» Description of the task
Without the pictures, write out all the lines below exactly as they appear.

(Beginning of Material to process)

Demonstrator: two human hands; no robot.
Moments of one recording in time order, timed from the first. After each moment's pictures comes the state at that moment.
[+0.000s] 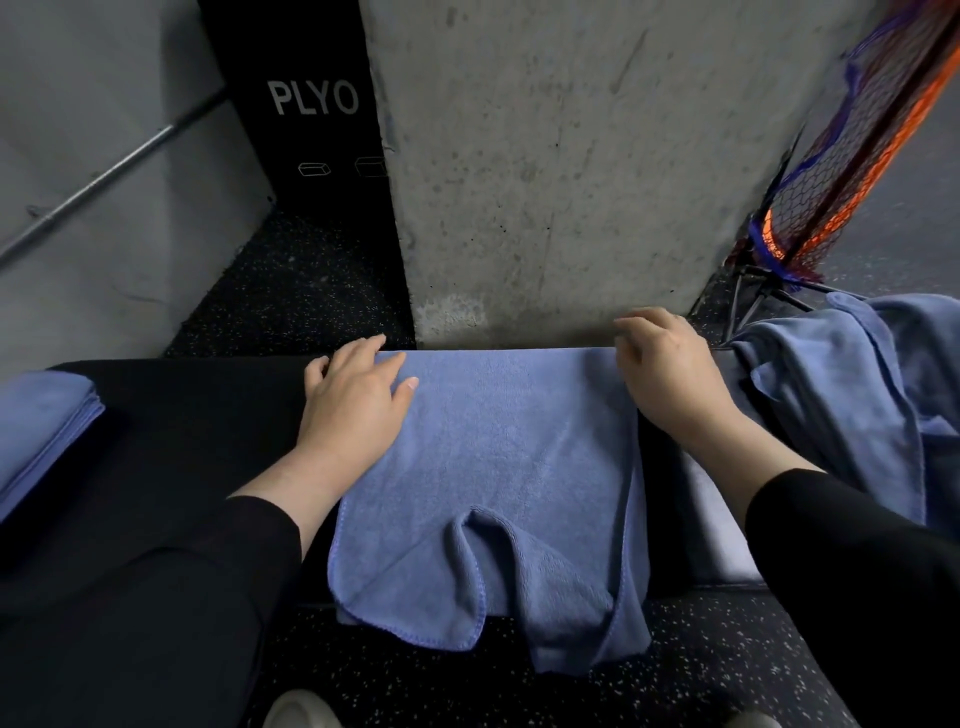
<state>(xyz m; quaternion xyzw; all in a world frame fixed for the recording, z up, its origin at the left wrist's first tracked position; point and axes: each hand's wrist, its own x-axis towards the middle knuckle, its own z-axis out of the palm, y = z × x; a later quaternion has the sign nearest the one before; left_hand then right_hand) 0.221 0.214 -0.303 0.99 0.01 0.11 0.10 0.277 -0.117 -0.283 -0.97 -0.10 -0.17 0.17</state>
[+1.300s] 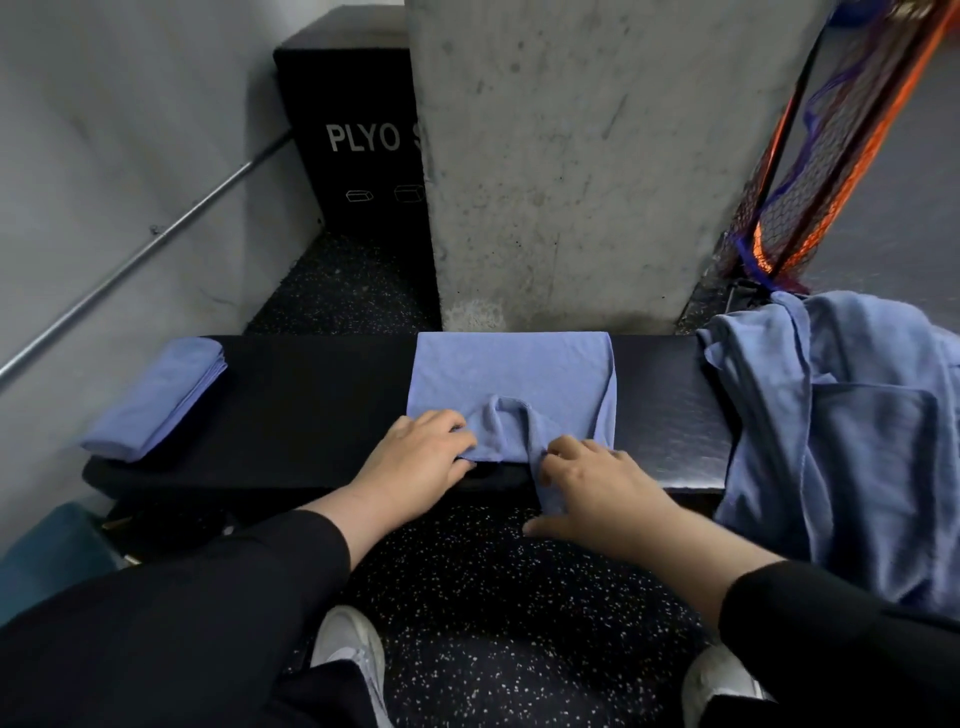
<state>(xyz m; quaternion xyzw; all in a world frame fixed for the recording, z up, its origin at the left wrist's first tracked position) 0.073 0.177 -0.266 0.98 -0.19 0.01 0.09 0.067 -0.070 -0.240 -0.96 -0.27 0.12 0.01</state>
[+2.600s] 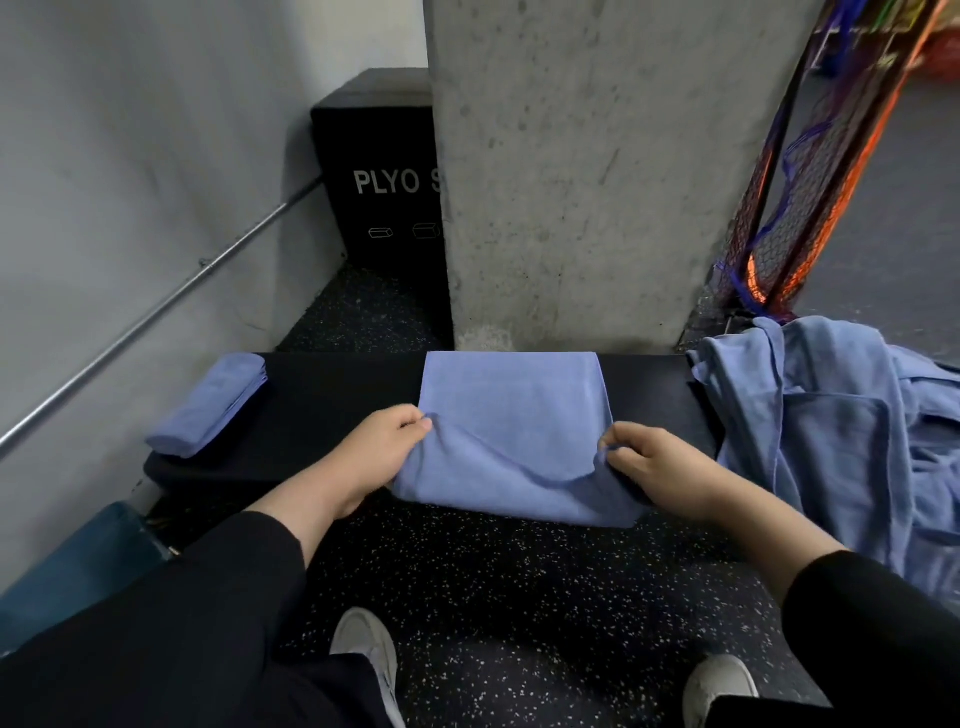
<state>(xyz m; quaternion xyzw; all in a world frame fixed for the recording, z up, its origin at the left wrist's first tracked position) 0.033 0.203 -0.198 0.86 0.10 -0.06 0.49 0.057 -0.123 -0.183 -0.91 -0.13 0.15 0.36</state>
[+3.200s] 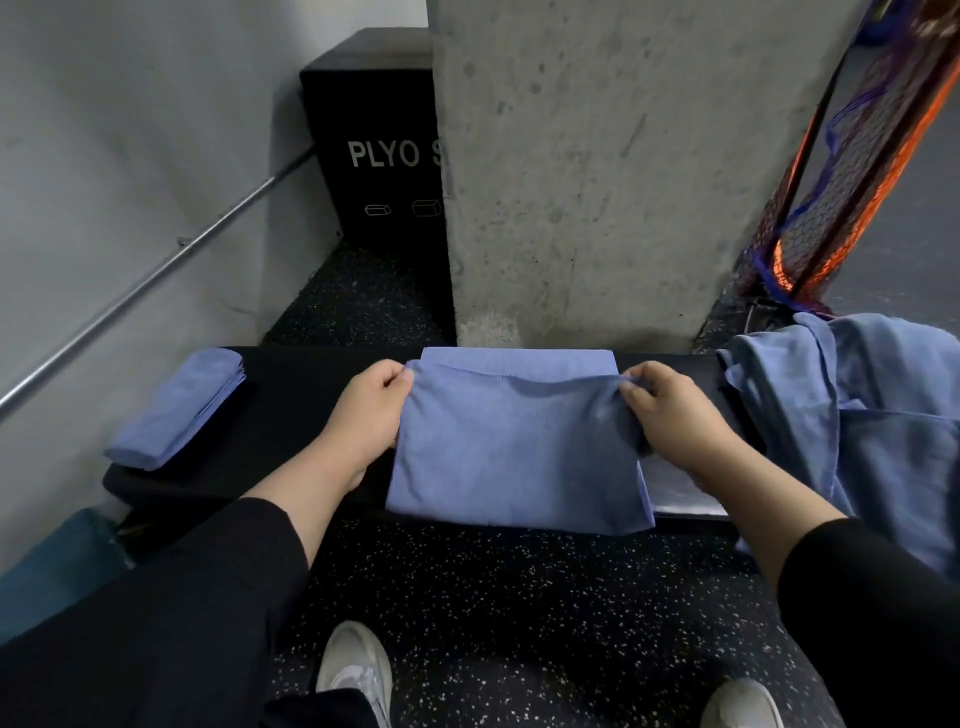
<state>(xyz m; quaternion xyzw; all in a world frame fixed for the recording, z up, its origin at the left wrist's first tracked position) 0.102 0.221 -0.217 0.82 0.15 0.03 0.55 0.141 -0.097 -0.200 -0.89 0.01 0.01 0.45</state>
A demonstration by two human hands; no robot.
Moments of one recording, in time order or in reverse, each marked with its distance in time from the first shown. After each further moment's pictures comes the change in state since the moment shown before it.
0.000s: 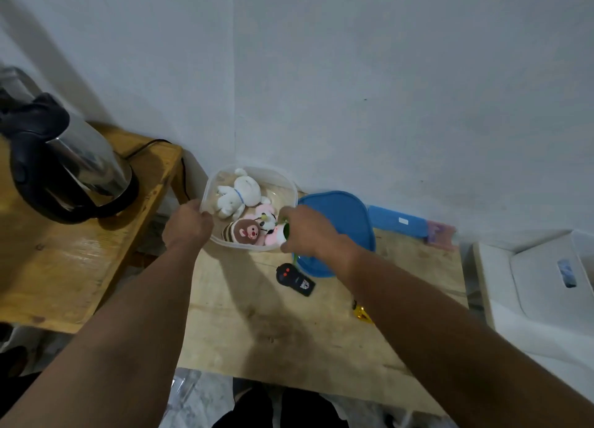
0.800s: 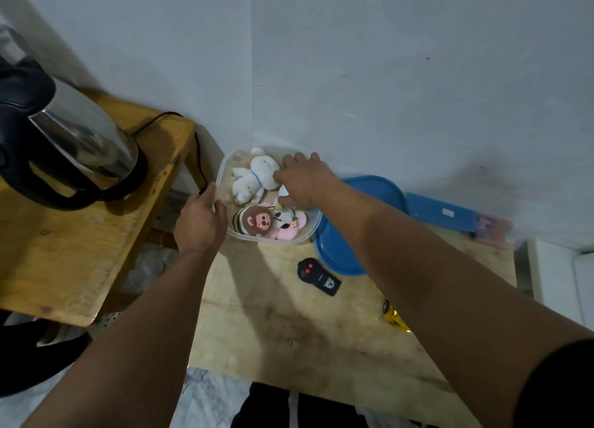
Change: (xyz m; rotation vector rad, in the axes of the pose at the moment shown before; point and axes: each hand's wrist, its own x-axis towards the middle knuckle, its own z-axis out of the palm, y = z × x) left_hand 0.008 -0.030 0.041 -0.039 0.138 0.122; right_hand 0.149 0.013 0.022 -0.580 0.034 -0.312
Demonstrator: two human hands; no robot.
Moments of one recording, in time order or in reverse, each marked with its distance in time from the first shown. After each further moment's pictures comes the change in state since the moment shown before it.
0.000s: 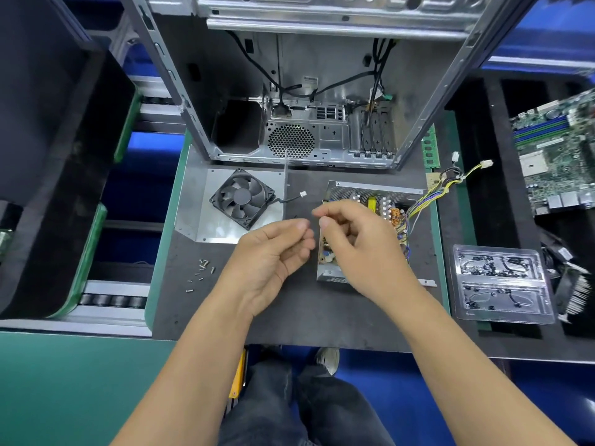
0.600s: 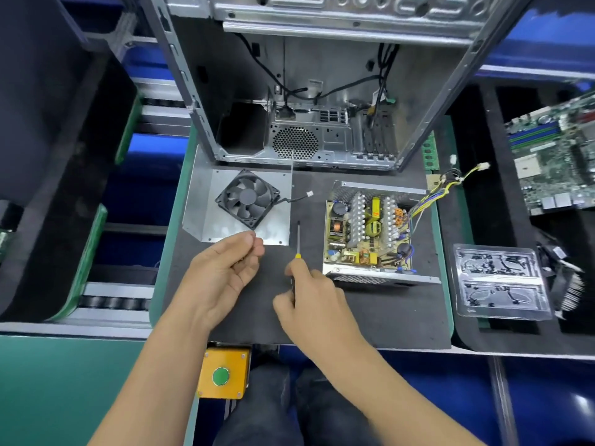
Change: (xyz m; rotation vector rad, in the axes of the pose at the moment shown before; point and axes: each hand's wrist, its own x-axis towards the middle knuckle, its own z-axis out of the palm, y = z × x) left_hand -0.015 0.014 -0.069 -0.077 0.172 0.040; right_hand -0.058 -0.008 0.076 -0.554 -0.241 0.193
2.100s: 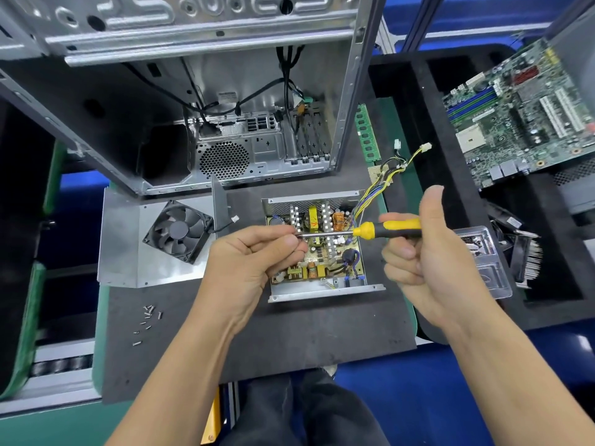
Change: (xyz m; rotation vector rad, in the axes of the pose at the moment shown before) left_hand 0.001 -0.031 0.132 0.274 -0.286 0.126; right_hand 0.010 0.128 -0.141 1.596 0.268 0.340
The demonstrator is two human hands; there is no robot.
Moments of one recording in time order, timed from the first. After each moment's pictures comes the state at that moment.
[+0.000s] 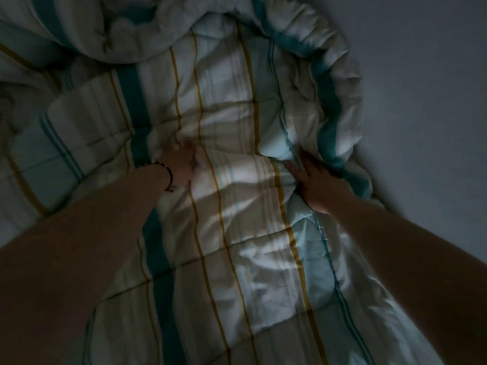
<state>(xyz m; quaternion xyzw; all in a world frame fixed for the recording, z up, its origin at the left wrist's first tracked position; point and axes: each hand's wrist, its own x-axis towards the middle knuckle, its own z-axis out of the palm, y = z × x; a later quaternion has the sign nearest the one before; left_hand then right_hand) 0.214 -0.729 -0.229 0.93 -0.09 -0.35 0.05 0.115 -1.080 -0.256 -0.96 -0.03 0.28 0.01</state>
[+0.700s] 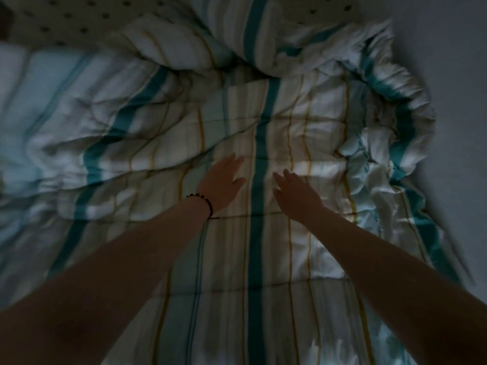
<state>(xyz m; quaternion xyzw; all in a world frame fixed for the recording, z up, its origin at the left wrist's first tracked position) -0.010 -0.557 -0.082 0.93 0.02 -0.20 0.30 0.014 -0.775 -0.106 -0.95 -0.15 0.28 0.07</state>
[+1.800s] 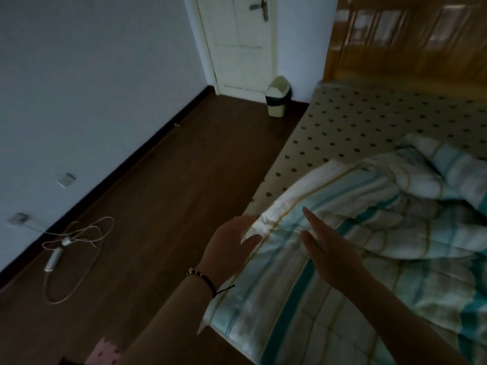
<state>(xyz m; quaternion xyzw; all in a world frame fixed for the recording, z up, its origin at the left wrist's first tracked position) -0.422 -0.072 0.324 0.89 0.30 0.03 0.34 -0.284 -0.250 0.304 -0.84 -0.35 0.23 0.35</state>
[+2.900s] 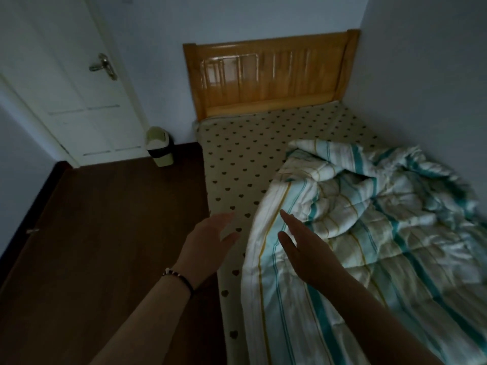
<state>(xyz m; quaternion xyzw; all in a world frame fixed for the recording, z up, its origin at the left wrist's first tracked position) -0.304 0.215 0.369 0.95 -0.03 -0.04 0.30 -0.314 -0.016 0.355 -0.93 -0.07 0.07 0.36</state>
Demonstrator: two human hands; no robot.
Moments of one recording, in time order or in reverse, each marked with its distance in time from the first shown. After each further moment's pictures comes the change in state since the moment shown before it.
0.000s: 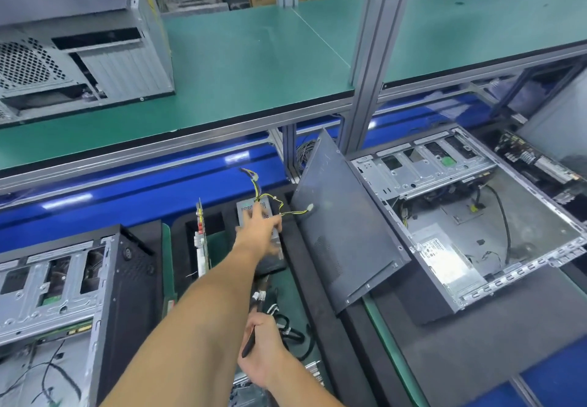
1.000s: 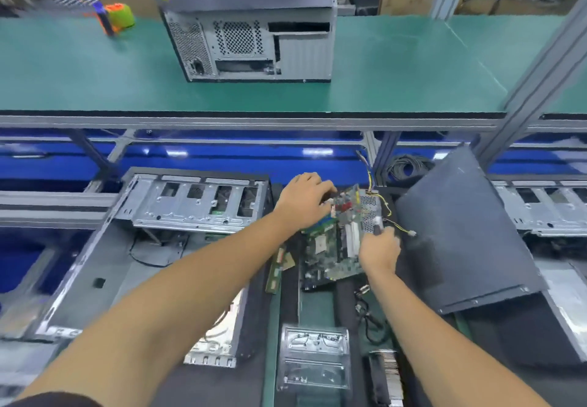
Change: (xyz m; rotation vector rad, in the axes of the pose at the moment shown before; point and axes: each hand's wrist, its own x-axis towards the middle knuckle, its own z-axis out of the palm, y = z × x) left_hand -0.123 -0.107 -0.103 0.142 0.375 0.164; right_hand 0.034 -0.040 0.077 -1.593 0.778 -0.811
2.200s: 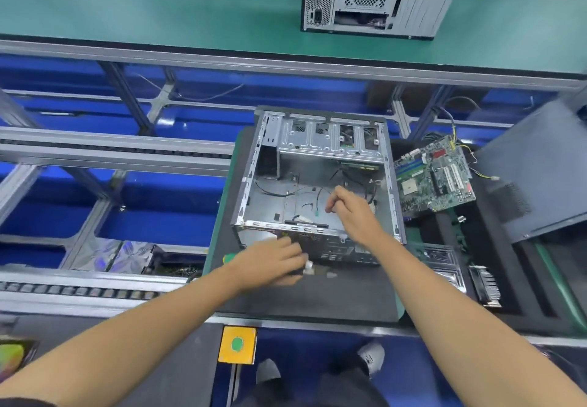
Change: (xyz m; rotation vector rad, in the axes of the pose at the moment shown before) left_hand -0.457 -0.198 -0.018 0.076 0.105 0.581; right_hand -0.310 -0.033 0.167 -0.067 -0.526 -0.861
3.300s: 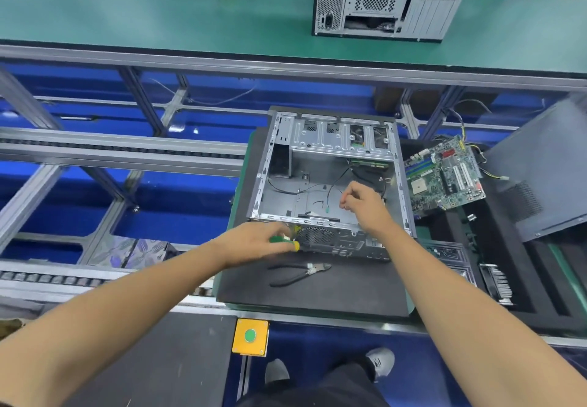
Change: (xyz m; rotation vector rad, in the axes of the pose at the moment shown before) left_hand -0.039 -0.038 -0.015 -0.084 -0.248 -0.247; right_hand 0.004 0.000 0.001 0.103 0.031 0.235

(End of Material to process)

» Written solution
Demonstrator: two human hands; no robot.
Moments of one recording in time order, timed from the first. After each moment's pictures comes the state at that moment.
[+0.000s] 
<state>(xyz m; quaternion xyzw; all in a world frame fixed for the recording, z up, its origin at the left wrist's first tracked position; point and axes: each hand's wrist, its own x-axis towards the middle knuckle, its own z-axis out of the palm, y = z × x; a later quaternion has the sign nearest the one before; left_hand then right_hand) 0.221 0.214 -0.303 0.99 0.01 0.11 0.10 0.277 -0.117 -0.283 -0.97 -0.10 -0.17 0.17</state>
[+1.300s] 
<state>(xyz m; quaternion xyzw; all in a world frame fixed for the recording, z up, its origin at the left wrist's first tracked position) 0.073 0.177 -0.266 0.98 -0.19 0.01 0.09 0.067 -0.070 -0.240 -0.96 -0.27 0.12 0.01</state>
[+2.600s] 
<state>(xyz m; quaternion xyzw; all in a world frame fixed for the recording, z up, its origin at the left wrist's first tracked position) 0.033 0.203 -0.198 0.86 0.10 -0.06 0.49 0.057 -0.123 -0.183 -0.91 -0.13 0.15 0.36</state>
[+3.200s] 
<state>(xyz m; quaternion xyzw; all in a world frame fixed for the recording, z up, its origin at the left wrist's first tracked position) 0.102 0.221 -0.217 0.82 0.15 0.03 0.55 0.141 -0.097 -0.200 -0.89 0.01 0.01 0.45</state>
A demonstration by two human hands; no robot.
Moments of one recording, in time order or in reverse, each marked with its distance in time from the first shown. After each further moment's pictures comes the change in state since the moment shown before it.
0.000s: 
0.800s: 
Change: (xyz m; rotation vector rad, in the axes of the pose at the moment shown before; point and axes: each hand's wrist, its own x-axis towards the middle knuckle, its own z-axis out of the palm, y = z × x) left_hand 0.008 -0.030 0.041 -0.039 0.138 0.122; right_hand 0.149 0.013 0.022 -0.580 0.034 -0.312
Demonstrator: two human hands; no robot.
Moments of one recording, in time order or in reverse, each marked with its distance in time from the first shown. After each further moment's pictures comes the change in state since the moment shown before it.
0.000s: 
0.600s: 
Change: (xyz m; rotation vector rad, in the axes of the pose at the moment shown before; point and axes: each hand's wrist, its own x-axis towards the middle knuckle, its own z-axis out of the palm, y = z × x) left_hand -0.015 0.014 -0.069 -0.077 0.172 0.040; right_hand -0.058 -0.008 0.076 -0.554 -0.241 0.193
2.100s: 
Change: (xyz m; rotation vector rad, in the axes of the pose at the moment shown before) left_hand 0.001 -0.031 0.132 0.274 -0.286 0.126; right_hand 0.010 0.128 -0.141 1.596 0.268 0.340
The demonstrator is two human hands; there is no robot.
Moments of one recording in time order, timed from the first. After each moment's pictures comes the state at that moment.
[+0.000s] 
<state>(xyz m; quaternion xyzw; all in a world frame fixed for the recording, z up, its origin at the left wrist's first tracked position; point and axes: each hand's wrist, its own x-axis towards the middle knuckle, its own z-axis out of the palm, y = z × x; a later quaternion has the sign nearest the one before; left_hand then right_hand) 0.214 -0.729 -0.229 0.93 -0.09 -0.35 0.05 0.115 -1.080 -0.256 -0.96 -0.03 0.28 0.01</state>
[+0.700s] 
<state>(xyz m; quaternion xyzw; all in a world frame fixed for the recording, z up, its origin at the left wrist's first tracked position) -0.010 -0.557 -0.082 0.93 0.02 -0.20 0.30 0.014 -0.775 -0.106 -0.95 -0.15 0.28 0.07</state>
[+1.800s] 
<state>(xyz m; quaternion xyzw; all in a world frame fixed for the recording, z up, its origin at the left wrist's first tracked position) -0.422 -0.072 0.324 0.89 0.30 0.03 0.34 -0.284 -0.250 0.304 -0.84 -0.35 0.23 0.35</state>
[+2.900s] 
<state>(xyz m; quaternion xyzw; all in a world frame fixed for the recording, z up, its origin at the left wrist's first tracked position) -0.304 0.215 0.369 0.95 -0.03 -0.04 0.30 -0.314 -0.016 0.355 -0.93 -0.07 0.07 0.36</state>
Demonstrator: two human hands; no robot.
Moments of one recording, in time order or in reverse, each marked with its distance in time from the first shown. After each further moment's pictures comes the change in state since the moment shown before it.
0.000s: 
1.000s: 
Change: (xyz m; rotation vector rad, in the axes of the pose at the moment shown before; point and axes: each hand's wrist, its own x-axis towards the middle knuckle, its own z-axis out of the palm, y = z × x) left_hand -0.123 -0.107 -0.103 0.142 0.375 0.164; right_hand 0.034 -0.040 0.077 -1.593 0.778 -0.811
2.200s: 
Change: (xyz m; rotation vector rad, in the axes of the pose at the moment shown before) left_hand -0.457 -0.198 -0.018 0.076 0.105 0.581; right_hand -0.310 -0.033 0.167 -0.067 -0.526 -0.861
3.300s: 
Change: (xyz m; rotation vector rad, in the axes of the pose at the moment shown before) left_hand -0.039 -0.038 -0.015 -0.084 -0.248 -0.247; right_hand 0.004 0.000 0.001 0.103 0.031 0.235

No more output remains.